WORK ITEM: What lines in the records below contain the string "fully"? Copy every one.

━━ SUPPLIED ENTRIES ━━

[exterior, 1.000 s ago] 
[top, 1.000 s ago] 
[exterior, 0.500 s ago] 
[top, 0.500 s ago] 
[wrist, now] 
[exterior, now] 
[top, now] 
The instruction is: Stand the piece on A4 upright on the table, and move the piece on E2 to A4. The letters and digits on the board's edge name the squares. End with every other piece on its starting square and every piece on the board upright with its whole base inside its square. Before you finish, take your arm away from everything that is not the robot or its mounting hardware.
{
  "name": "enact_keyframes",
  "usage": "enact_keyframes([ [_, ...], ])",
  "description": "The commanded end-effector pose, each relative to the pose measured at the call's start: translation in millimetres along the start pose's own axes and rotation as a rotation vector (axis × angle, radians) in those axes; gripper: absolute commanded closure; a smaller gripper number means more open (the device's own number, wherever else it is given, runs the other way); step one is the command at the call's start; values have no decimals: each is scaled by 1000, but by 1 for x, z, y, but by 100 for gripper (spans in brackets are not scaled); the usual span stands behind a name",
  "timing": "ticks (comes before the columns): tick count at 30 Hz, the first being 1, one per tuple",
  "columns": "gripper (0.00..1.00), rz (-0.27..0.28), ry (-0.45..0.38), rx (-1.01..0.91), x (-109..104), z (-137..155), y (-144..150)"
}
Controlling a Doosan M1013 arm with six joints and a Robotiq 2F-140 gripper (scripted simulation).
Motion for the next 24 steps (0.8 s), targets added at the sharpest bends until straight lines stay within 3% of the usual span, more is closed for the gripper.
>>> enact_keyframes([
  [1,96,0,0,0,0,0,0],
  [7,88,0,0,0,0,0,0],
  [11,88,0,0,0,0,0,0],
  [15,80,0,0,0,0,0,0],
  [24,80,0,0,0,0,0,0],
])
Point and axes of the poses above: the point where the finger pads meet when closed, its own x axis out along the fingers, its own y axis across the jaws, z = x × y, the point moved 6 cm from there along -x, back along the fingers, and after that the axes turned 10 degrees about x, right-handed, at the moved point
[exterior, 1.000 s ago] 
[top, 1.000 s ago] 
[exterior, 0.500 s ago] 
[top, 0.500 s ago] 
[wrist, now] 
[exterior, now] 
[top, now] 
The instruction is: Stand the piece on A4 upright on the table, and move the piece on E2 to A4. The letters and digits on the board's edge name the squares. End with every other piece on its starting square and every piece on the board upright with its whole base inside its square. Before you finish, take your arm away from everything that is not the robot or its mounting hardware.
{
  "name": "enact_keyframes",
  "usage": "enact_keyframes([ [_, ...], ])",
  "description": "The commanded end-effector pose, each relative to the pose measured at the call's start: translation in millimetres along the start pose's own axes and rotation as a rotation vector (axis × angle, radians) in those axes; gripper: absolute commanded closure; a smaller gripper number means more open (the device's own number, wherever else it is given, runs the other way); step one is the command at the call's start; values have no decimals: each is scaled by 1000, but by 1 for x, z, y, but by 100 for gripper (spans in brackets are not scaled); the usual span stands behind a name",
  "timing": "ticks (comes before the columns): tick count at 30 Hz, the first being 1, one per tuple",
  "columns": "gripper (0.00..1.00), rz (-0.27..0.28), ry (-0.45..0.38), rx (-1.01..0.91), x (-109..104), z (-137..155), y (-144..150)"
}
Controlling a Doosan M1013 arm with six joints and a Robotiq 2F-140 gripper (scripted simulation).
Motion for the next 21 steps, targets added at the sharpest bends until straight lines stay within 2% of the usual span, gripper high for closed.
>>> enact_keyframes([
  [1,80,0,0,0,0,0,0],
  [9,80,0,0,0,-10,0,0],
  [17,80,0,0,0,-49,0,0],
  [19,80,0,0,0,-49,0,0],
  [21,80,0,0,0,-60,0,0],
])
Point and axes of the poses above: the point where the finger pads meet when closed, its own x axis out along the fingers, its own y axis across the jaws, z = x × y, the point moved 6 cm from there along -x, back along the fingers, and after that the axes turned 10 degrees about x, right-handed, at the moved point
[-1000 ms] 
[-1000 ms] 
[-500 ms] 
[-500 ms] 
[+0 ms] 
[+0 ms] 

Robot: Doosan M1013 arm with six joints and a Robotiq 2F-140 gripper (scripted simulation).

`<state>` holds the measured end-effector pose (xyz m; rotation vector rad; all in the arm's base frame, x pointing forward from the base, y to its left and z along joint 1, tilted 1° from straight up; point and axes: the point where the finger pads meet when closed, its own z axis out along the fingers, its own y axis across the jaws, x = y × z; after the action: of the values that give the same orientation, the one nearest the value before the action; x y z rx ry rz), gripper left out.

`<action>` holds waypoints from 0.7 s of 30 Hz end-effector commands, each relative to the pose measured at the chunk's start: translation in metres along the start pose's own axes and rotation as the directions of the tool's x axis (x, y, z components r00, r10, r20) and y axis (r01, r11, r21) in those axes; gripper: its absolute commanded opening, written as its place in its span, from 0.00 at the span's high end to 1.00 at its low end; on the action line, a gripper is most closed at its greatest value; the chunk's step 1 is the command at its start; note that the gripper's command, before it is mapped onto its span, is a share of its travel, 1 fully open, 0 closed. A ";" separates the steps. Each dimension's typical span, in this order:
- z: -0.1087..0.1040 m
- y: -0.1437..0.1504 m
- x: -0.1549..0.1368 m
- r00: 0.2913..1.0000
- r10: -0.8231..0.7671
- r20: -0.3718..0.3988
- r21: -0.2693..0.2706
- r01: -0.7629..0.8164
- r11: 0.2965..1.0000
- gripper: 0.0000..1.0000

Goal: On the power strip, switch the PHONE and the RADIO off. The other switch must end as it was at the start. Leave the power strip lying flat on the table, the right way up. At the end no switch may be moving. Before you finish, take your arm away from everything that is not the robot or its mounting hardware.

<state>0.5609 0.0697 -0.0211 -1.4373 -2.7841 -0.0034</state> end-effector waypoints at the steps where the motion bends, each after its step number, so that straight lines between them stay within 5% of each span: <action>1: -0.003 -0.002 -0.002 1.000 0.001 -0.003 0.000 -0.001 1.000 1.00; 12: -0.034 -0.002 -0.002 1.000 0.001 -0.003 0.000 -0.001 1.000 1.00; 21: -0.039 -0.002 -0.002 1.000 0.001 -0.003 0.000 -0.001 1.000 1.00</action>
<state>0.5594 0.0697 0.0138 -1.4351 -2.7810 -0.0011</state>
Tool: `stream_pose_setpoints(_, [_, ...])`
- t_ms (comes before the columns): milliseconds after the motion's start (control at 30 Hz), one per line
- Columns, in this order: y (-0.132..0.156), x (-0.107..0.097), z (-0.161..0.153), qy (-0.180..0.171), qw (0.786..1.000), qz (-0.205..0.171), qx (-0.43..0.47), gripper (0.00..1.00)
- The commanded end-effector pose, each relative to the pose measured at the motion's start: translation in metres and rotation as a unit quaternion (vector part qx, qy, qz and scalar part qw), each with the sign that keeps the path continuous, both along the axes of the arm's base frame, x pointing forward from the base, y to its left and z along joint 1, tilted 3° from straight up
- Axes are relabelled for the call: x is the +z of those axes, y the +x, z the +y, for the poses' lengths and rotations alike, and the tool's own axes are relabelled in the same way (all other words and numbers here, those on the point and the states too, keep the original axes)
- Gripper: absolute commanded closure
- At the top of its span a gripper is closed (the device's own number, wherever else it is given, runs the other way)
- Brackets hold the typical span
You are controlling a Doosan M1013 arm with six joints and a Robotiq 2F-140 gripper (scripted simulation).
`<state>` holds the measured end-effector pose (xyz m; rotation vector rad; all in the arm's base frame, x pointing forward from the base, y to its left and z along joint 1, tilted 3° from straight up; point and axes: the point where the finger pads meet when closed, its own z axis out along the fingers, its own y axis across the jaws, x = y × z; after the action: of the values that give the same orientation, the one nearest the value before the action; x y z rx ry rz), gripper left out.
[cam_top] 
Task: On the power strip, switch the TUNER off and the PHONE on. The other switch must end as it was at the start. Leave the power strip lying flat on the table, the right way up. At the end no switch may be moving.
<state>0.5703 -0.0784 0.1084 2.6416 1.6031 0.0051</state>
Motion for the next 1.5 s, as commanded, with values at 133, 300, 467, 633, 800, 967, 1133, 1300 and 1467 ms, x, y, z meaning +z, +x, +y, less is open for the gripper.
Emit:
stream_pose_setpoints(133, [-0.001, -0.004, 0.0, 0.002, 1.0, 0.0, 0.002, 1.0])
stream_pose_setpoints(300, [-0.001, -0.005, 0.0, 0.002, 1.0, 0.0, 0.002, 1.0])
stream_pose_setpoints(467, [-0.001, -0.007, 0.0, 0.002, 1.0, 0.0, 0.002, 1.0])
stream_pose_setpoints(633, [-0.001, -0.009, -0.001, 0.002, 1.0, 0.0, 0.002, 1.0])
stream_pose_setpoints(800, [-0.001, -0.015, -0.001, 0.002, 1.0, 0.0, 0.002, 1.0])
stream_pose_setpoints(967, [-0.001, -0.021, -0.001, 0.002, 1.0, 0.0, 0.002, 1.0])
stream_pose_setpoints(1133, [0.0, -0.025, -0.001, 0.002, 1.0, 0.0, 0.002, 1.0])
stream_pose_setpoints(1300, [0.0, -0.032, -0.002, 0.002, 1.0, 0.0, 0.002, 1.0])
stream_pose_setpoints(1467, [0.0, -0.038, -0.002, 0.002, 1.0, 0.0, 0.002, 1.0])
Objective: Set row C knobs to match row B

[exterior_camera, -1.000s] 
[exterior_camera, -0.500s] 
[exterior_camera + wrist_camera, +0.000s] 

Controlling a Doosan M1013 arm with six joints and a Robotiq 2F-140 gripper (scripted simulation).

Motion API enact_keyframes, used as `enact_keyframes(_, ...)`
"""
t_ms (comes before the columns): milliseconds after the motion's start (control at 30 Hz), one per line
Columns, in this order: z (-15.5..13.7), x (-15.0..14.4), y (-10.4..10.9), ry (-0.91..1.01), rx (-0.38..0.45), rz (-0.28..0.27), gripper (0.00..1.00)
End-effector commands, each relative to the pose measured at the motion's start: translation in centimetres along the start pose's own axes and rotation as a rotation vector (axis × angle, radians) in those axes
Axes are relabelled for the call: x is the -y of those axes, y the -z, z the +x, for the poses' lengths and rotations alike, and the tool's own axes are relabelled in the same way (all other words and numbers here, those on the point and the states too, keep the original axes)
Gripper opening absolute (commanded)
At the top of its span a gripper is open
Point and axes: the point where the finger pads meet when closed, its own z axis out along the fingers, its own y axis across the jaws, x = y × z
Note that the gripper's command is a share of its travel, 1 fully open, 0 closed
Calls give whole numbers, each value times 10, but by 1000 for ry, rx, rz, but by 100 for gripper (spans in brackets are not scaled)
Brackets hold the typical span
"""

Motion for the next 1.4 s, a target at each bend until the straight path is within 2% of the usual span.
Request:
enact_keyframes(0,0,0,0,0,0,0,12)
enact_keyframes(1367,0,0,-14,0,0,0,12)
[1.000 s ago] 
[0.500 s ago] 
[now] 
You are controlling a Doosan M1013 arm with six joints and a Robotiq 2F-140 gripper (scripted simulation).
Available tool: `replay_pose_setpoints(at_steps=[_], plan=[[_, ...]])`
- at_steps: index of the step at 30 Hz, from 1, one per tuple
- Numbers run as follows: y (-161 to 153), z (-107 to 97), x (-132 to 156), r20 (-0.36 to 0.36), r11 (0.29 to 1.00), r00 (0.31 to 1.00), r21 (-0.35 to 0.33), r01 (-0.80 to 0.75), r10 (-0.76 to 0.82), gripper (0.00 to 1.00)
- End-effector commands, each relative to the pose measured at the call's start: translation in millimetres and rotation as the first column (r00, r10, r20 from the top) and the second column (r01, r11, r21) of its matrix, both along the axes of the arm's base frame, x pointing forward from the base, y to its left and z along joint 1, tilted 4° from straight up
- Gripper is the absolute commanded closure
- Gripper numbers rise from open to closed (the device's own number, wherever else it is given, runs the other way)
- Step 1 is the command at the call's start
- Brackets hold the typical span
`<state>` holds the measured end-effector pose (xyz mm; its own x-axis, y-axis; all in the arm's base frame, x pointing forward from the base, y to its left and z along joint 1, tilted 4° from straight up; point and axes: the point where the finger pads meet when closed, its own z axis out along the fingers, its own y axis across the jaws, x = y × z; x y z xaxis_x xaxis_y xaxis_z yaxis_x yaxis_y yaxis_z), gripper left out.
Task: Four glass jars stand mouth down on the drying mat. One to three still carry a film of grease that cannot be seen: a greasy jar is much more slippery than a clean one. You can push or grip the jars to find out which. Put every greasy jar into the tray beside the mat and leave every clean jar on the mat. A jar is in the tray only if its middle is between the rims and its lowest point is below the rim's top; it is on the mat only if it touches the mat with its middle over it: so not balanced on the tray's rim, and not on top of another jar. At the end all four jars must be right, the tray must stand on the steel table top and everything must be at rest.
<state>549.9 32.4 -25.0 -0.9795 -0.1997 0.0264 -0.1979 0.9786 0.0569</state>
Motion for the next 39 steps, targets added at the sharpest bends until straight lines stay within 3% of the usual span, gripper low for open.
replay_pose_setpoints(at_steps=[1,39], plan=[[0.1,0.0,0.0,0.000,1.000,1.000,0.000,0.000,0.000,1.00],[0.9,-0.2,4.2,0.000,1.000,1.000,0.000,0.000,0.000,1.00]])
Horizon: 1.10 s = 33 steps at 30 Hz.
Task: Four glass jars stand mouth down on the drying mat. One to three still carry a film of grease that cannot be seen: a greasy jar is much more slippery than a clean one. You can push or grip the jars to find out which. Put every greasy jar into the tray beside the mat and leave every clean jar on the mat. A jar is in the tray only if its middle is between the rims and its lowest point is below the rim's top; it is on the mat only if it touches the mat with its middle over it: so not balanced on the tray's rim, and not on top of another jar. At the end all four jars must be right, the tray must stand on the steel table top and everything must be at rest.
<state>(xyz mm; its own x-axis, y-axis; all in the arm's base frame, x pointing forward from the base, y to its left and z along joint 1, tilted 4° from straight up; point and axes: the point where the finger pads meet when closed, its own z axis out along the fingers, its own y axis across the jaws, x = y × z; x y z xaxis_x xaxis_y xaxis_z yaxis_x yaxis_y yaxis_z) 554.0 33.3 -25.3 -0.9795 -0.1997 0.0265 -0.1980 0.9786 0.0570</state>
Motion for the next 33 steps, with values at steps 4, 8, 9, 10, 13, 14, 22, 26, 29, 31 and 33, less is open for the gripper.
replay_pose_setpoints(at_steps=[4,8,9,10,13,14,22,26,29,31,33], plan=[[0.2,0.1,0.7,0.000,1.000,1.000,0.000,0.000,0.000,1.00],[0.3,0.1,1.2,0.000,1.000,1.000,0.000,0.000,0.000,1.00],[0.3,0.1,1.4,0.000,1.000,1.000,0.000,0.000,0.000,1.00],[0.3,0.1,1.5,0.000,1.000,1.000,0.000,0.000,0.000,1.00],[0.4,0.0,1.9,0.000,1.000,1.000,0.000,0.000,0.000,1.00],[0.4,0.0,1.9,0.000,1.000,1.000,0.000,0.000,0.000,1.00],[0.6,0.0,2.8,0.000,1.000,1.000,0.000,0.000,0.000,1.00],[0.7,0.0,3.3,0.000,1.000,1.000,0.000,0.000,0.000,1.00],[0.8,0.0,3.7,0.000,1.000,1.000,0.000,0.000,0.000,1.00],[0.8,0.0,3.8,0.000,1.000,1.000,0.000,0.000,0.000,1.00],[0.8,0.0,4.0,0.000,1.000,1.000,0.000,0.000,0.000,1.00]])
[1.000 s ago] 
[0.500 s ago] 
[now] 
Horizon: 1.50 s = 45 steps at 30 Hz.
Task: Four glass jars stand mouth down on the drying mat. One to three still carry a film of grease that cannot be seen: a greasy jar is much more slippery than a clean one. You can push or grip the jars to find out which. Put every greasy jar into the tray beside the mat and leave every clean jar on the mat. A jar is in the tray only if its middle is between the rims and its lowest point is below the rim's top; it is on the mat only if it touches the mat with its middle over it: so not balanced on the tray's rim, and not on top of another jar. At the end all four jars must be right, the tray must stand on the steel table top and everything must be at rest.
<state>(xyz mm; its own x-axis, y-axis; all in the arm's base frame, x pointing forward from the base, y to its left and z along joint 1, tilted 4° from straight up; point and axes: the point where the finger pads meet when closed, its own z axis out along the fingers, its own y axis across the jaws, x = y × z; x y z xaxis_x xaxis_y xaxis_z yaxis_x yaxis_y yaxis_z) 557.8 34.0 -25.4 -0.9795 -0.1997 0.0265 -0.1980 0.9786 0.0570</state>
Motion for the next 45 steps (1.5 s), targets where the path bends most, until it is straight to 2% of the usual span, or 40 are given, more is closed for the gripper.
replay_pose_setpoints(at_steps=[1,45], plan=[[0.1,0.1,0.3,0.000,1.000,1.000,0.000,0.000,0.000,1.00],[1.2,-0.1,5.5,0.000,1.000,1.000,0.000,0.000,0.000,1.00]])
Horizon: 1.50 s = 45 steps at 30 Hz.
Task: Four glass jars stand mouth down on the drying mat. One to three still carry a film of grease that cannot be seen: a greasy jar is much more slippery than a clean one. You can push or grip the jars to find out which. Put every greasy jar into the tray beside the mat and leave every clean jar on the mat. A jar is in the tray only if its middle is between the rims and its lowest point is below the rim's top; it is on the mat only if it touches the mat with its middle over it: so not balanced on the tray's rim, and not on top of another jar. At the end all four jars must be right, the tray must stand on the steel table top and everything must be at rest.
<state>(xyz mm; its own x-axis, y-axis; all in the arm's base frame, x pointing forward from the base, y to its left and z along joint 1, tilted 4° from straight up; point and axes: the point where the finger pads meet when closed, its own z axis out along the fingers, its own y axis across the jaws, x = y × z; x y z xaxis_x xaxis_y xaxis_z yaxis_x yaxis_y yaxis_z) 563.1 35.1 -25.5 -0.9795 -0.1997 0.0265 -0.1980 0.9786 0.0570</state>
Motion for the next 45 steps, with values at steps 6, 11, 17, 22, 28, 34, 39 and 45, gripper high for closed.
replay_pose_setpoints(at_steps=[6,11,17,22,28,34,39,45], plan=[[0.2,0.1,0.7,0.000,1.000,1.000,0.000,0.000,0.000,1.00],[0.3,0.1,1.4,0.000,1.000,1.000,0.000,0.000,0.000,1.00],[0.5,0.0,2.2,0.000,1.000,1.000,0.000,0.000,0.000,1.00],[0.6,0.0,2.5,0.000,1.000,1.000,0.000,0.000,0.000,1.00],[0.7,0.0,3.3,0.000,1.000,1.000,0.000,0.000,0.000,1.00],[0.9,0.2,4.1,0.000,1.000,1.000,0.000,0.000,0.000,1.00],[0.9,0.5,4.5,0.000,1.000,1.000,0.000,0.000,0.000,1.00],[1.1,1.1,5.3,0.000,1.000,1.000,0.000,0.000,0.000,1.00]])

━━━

ANSWER TO THE PROBLEM:
`<action>` holds waypoints from 0.7 s of 30 Hz end-effector commands, each relative to the pose measured at the chunk's start: translation in metres along the start pose's own axes and rotation as the directions of the tool's x axis (x, y, z components r00, r10, r20) and y axis (r01, r11, r21) in those axes; gripper: its absolute commanded opening, written as its place in its span, from 0.00 at the span's high end to 1.00 at its low end; on the action line, a gripper is most closed at its greatest value; the chunk's step 1 is the command at its start; note that the gripper's command, before it is mapped onto its span, is a share of its travel, 1 fully open, 0 closed. A ";" separates the steps. Each dimension's typical span, in this order:
Note that the gripper's command is a share of its travel, 1 fully open, 0 closed

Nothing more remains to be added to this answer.